Case 392

Medical history

A 84-year-old man with a history of smoking (75 pack-years) and alcoholism, no other comorbidity related, presented with dysarthria, right hemiataxia and hemiparesis, mainly in the right arm, after fall on waking. Physical examination showed verbal response, isochoric and photoreactive pupils, Babinski positive on the right, sinus rhythm on ECG. Brain magnetic resonance and magnetic resonance angiography were requested.

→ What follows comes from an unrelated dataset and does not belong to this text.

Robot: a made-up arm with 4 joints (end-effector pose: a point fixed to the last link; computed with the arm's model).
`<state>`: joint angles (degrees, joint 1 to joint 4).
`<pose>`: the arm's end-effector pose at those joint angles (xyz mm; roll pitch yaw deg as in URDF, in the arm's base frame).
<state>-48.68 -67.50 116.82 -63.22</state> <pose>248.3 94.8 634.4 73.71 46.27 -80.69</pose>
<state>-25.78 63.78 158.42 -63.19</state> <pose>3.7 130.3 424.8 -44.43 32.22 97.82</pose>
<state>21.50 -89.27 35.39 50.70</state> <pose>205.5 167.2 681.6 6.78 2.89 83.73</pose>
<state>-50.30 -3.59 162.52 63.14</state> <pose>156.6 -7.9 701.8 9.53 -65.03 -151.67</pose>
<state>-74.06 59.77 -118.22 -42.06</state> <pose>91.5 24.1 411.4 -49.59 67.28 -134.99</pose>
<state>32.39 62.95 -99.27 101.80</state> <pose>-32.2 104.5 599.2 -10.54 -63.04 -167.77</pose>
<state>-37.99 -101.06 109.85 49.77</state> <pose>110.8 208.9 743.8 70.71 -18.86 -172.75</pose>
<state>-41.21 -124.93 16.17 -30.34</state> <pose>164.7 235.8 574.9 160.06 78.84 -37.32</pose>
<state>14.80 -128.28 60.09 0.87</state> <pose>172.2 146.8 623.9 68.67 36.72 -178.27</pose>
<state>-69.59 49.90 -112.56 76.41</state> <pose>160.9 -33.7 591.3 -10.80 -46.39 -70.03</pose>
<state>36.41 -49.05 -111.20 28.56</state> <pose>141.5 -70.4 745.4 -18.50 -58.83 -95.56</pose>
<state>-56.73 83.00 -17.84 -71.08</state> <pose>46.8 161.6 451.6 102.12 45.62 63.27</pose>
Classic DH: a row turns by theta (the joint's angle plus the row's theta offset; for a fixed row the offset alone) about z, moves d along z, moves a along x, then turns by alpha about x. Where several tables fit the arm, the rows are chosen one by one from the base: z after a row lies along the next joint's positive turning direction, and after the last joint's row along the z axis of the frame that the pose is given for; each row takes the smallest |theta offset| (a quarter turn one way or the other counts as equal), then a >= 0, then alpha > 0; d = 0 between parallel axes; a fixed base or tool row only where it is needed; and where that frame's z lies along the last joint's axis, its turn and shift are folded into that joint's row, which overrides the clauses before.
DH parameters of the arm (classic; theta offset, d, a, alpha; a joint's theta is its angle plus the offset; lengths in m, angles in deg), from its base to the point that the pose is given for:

According to the clinical history and the radiological exams presented, what is the probable etiology for the neurological condition?

Test question

(UNIFESP 2015 - Intensive Care Medicine) A 49-years-old patient presented to the emergency room with his brother, who reported that he had a sudden loss of strength in the left arm, he also presented a difficulty of communication. Both symptoms started 35 minutes ago during physical activity at the gym. Past medical history: systemic arterial hypertension and smoking. On examination: alert, obeying commands, total right hemiparesis with brachio-facial predominance (muscle strength grade II). Afasia, no stiff neck, isochoric and photoreactive pupils. Blood pressure: 190/110 mmHg. Heart rate: 88bpm; RF: 14. Computed tomography of the brain and laboratory tests were normal.

What is the probable diagnosis and the more appropriate management?